While a and b generate different seqeuence hashes, GetSequenceHashCode suggests that a, c and d are all the same. Why?

If you XOR a number with itself you essentially cancel it out, i.e.

8 ^ 8 == 0;

//  8 = 00001000
//  ^
//  8 = 00001000
//  =
//  0 = 00000000

XOR by the same number again gives you the original result, i.e.

8 ^ 8 ^ 8 == 8;

//  8 = 00001000
//  ^
//  8 = 00001000
//  ^
//  8 = 00001000
//  =
//  8 = 00001000

So if we look at a and c again, substituting the simplified hash codes:

var a = new []{ 8, 16, 32 };
var c = new []{ 8, 16, 32, 8, 8 };

the hash codes are caclulated as:

int hashA = 8 ^ 16 ^ 32;         // = 56
int hashC = 8 ^ 16 ^ 32 ^ 8 ^ 8; // = 56
                       // ↑   ↑ 
                       // these two cancel each other out

and likewise with d where each pair of foo and spam cancels itself out.



回答2:

Does the hash have to be representative of the list's contents? In other words will you use the hash to determine potential equality? If not then just create a new Guid and use that.

If the identifier does need to represent the contents of the list then you can either generate a hashcode based on the contents of the list (this will be inefficient as you will be unable to cache this value as the list's contents may change) or forgo the hash altogether and use Enumerable.SequenceEquals to determine equality.


Here is an example of how I would implement getting a hash code for a List<T>. First of all, if you are going to get a hash code for a particular object your really ought to make sure that object will not change. If that object does change then your hash code is no longer any good.

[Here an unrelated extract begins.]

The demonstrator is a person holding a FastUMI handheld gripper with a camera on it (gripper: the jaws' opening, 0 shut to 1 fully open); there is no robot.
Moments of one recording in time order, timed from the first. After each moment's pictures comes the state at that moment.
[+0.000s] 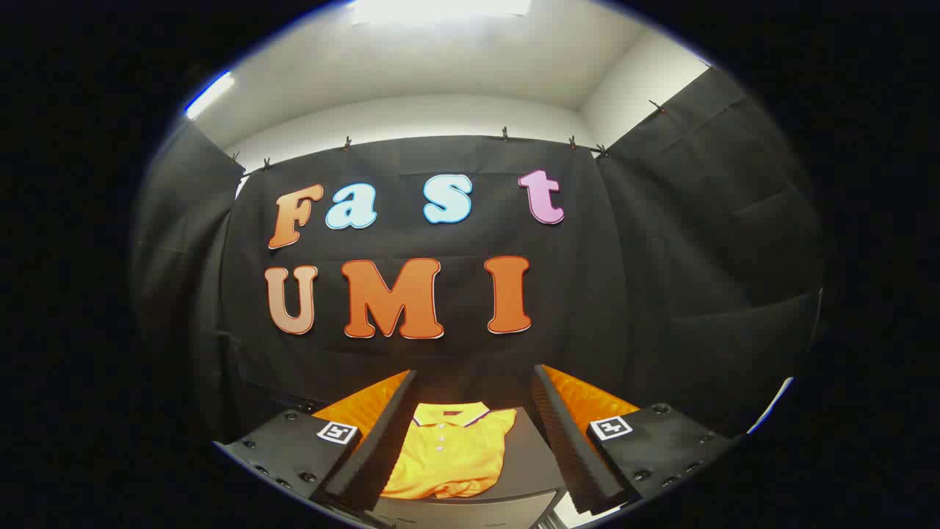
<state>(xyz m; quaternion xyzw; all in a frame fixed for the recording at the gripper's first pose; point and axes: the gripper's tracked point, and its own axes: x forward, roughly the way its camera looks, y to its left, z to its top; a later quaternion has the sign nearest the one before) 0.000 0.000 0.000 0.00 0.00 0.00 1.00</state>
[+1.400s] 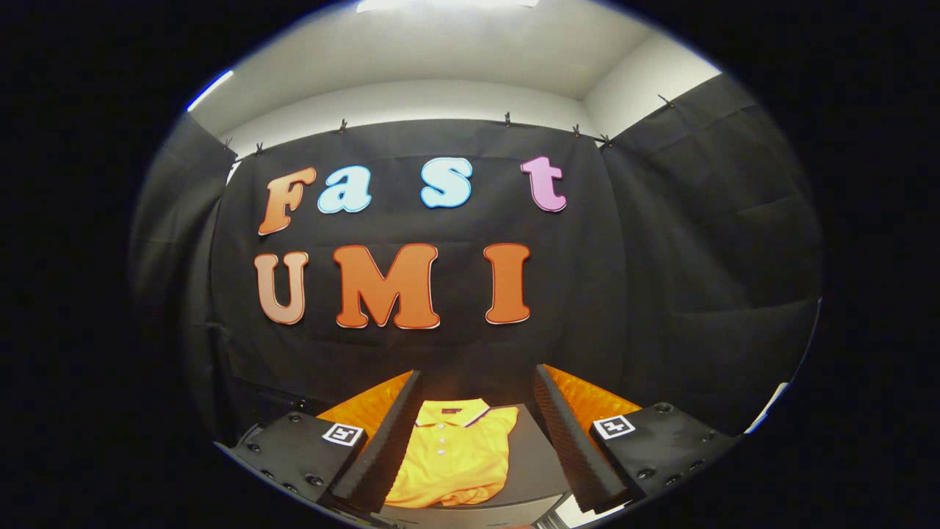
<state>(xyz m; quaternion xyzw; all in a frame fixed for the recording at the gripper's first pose) 0.050 0.023 -0.007 -0.02 0.06 -0.02 1.00</state>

The best way to work with a list that can be "frozen" (meaning no items added or removed after a certain point) is to call AsReadOnly. This will give you a ReadOnlyCollection<T>. The implementation below hinges on a ReadOnlyCollection<T> just to be safe so keep that in mind:

using System;
using System.Collections.Generic;
using System.Collections.ObjectModel;
using System.Linq;

class Example
{
    static void Main()
    {
        var seqOne = new List<int> { 1, 2, 3, 4, 5, 6 };
        var seqTwo = new List<int> { 6, 5, 4, 3, 2, 1 };

        var seqOneCode = seqOne.AsReadOnly().GetSequenceHashCode();
        var seqTwoCode = seqTwo.AsReadOnly().GetSequenceHashCode();

        Console.WriteLine(seqOneCode == seqTwoCode);
    }
}

static class Extensions
{
    public static int GetSequenceHashCode<T>(this ReadOnlyCollection<T> sequence)
    {
        return sequence
            .Select(item => item.GetHashCode())
            .Aggregate((total, nextCode) => total ^ nextCode);
    }
}

Oh, one last thing - make sure that your MyRichObject type has a good GetHashCode implementation itself otherwise your hash code for the list will potentially yield a lot of false positives upon comparison.